即使是在倒下去的那一瞬间,幽冥也向她露出了粲然一笑。
符觞赶忙抱住了他,幽冥无力地倒在了符觞的怀里,鲜红的血液从他惨白的嘴角渗出,即使虚弱无比,他双目也紧紧盯着符觞,不敢将目光分散丝毫,他奋力抬起手臂握住胸口上的箭,只能发出气若游丝断断续续的声音:“当日主人救命之恩,今日——,幽冥——终于得以,回报了!”
说完便决然的闭上双眼,手上一用劲拔出带有倒刺的利箭,顿时胸口鲜血涌出,他的头往侧边一偏,脸上竟然定格在一个颇为解脱的表情。
而他握着箭的手也松垂下去,手中的箭掉在了地上,符觞听见箭掉落在地刺耳的一声,当下脑中便感到一阵重锤,敲醒了她。
她眼睁睁看着幽冥在自己的怀里死去却无能为力,什么都做不了,在经历了一瞬间仿佛有一万年时间长的一片发懵后,才相信了眼前的这一幕确实发生了。

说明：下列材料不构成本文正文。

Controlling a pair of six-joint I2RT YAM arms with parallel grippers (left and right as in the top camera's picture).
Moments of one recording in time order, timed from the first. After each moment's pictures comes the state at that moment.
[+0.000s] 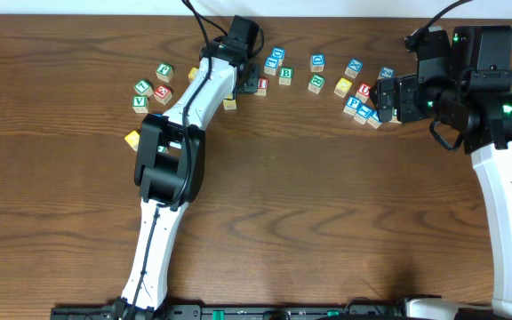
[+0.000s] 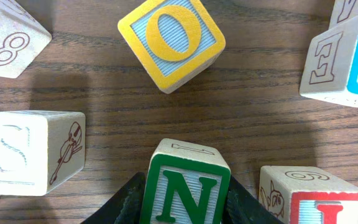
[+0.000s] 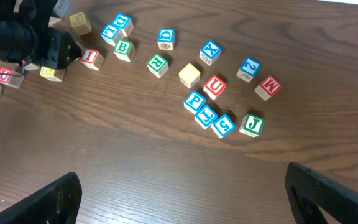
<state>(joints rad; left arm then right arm) -0.34 2.51 2.15 -0.78 -0.08 -0.22 0.05 1.47 1.60 -1.02 -0.17 -0.09</state>
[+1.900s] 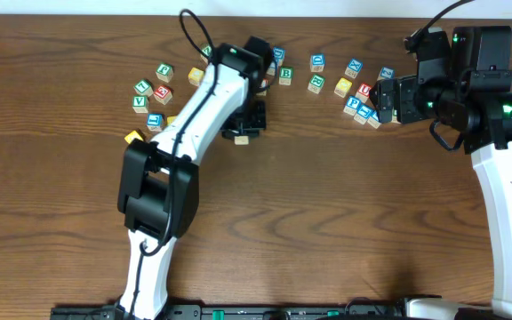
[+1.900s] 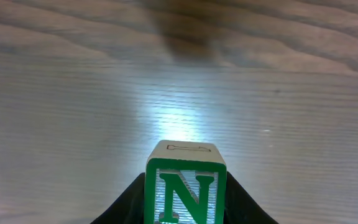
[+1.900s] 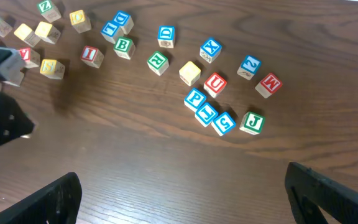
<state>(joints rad) -0.46 2.20 1.94 -1.32 0.02 -0.51 0.05 1.47 1.60 -1.02 -0.17 -0.09</state>
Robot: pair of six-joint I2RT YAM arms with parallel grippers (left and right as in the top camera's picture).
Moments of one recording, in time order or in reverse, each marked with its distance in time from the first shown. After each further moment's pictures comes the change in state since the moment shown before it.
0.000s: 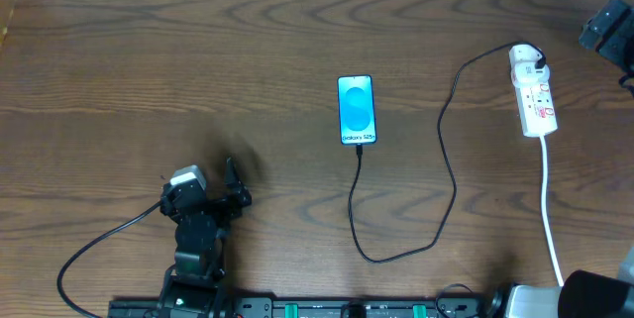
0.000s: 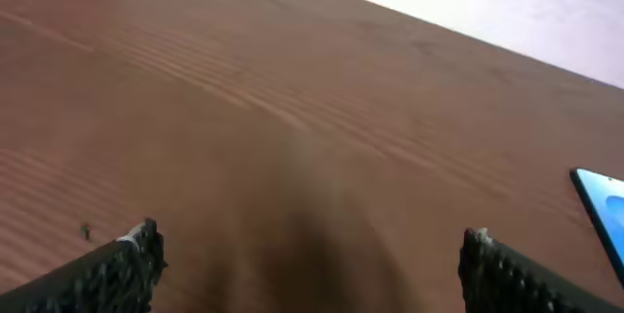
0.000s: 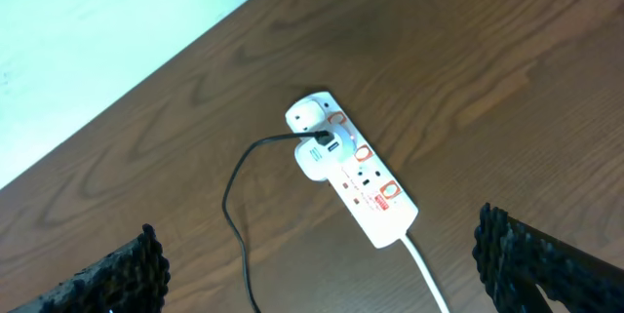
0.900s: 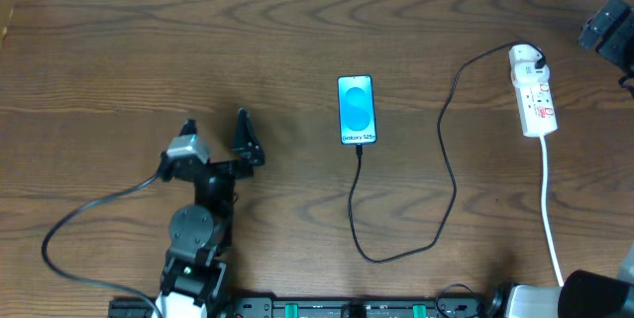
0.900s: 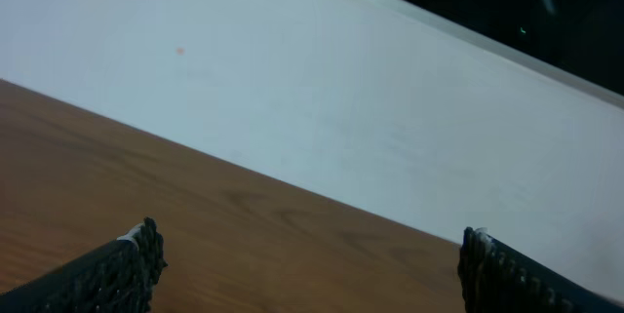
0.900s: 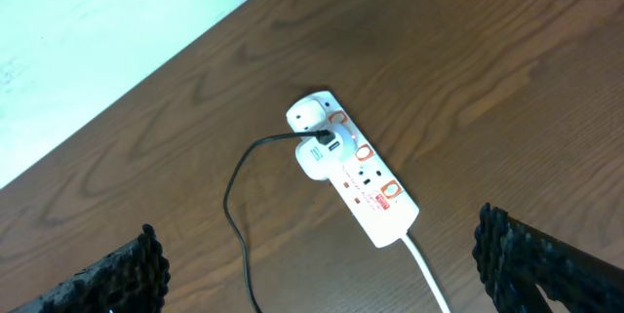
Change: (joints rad) left arm -0.109 0.360 0.126 0.688 -0.005 0.001; right arm 0.000 0.000 0.000 0.000 -0.003 0.000
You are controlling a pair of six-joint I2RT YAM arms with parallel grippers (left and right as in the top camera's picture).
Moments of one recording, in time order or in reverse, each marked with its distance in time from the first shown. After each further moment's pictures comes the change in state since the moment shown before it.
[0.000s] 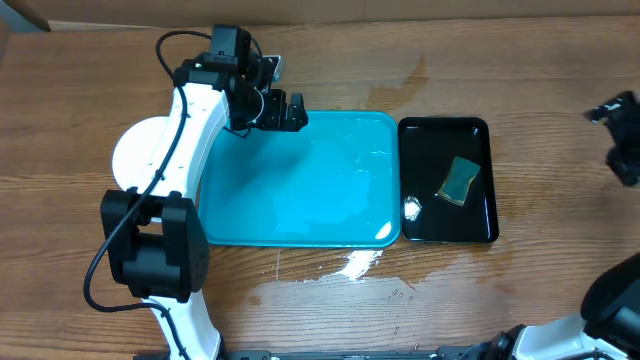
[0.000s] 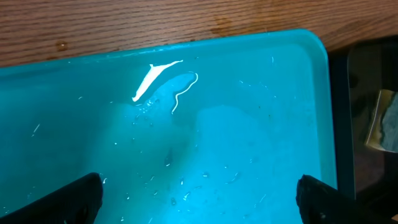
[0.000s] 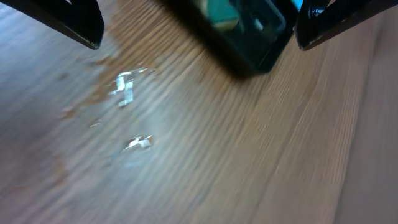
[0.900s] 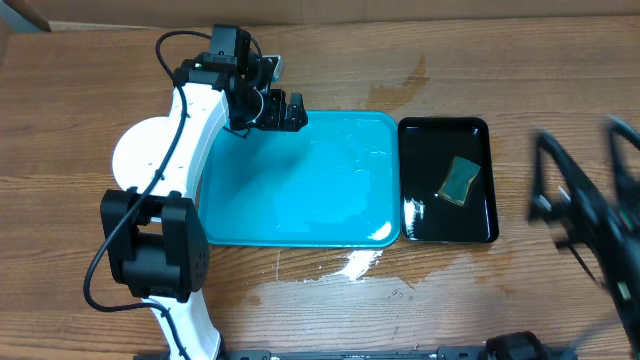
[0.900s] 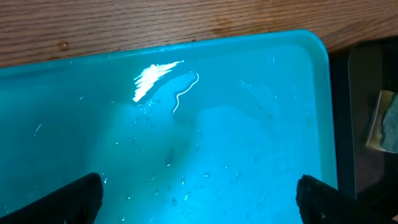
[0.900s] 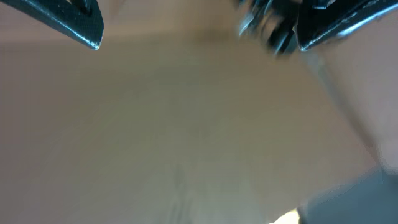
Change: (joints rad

这一刻只能紧紧地抱住怀里慢慢变得冰凉的人,好似要将他揉进自己的身体,头深深地埋在他的肩上,不停地飞快小声重复道:“你不会死的,你不会死的!没我的命令你怎么可以死,你的主人命令你给她醒过来,醒过来——”
闻讯赶来的林裘推开一个个站在一旁眼色凝重地观望着地上有些疯癫的符觞的士兵,跑过来将幽冥从她怀里拉出来,她抱的如此用力,以至于林裘费了好大力气才把她和怀里的那具尸体分开。

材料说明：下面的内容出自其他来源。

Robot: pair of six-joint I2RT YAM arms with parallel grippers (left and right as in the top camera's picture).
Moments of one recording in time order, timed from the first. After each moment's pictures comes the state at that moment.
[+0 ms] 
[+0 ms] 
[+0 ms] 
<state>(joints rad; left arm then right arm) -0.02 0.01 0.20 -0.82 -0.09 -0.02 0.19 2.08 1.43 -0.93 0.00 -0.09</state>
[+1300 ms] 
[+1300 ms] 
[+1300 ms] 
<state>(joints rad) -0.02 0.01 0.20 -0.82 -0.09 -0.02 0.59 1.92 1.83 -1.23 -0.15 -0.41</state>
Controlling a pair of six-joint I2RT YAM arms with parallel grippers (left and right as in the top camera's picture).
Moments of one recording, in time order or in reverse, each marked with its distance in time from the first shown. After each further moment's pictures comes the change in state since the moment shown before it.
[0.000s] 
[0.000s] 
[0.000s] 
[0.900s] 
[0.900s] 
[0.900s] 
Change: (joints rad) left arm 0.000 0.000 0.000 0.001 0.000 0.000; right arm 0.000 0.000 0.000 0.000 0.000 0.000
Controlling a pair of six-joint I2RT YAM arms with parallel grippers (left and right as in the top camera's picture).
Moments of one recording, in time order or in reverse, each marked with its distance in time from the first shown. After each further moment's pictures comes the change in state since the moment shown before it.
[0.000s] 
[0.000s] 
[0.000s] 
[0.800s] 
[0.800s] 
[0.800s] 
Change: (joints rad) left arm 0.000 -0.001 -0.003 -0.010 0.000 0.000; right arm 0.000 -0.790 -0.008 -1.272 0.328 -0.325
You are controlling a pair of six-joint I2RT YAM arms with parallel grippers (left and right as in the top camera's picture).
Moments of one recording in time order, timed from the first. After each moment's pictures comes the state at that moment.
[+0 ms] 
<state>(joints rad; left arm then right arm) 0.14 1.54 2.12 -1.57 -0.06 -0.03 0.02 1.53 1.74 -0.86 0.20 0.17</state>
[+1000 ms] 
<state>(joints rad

接着却是符觞挥过来重重一拳砸在他的左脸上,他只觉得自己面前的这个人已经不再是一个指点江山,荣耀辉煌的将军,而是一个醉鬼,一个游魂,一个疯子。
林裘还没来得及清理从被这一拳打出来的伤口流出来的血迹,便看到眼前的人又扑向了早已交给手下的幽冥,他心中一怒也不顾辈分礼节,立刻冲上前给了符觞重重一脚。
符觞被这一脚踹倒在地,林裘上前抓着她的衣领,对着因为情绪瞬间的激变以至额头隐隐暴露出青筋的符觞大声道:“他已经死了!”

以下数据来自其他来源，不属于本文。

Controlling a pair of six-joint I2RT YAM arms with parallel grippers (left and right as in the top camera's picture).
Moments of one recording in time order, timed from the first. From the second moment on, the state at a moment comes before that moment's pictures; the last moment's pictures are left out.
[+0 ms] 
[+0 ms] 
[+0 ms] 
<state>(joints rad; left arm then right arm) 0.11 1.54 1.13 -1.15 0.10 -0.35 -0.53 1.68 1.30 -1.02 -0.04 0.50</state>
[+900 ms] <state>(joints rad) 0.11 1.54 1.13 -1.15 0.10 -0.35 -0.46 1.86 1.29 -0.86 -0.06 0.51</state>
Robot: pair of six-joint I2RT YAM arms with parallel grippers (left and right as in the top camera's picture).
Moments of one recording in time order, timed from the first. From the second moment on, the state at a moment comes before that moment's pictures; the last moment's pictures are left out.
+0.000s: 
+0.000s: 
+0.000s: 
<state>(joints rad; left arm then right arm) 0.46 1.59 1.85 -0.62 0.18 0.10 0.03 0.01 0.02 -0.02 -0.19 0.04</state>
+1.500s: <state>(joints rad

“他没死!”符觞一把甩开林裘站起来大吼一声道,便又向就要被士兵带下去的幽冥跑去,就要抓住幽冥的手时,却又被从地上爬起来的林裘跑过来从背后死死锁住她的双臂,不让她再上前。
已经失去理智的符觞转身又给了林裘一拳把他打倒,便又要向幽冥过去。
周围几个士兵已经在林裘的眼色示意下上来按住符觞,奈何符觞此刻的力气大的惊人,几个人加上林裘费了好大一番功夫才让符觞没能阻止幽冥的尸体被带下去。
而全身被压制,只能眼睁睁的看着幽冥被带走的符觞发出的怒吼和咆哮声,穿过神色凝重的士兵和躺在地上的群狼的尸体,以及随着夜风幽幽扬起的草叶和漫天弥散开来的血腥之味,传到了远处已经开始撤退的玄风耳中。
这个面容俊秀的少年却只是抬了抬口,若有所思地看了天穹之上的明月一眼,冷若冰霜的脸并没有什么太大的改变。
这一声声嘶吼回荡在月夜的天穹之下,荒原上的士兵头一回看见了这个之前在他们心中仿佛是永远不会有苦痛的战阵机器最直白原始的苦痛。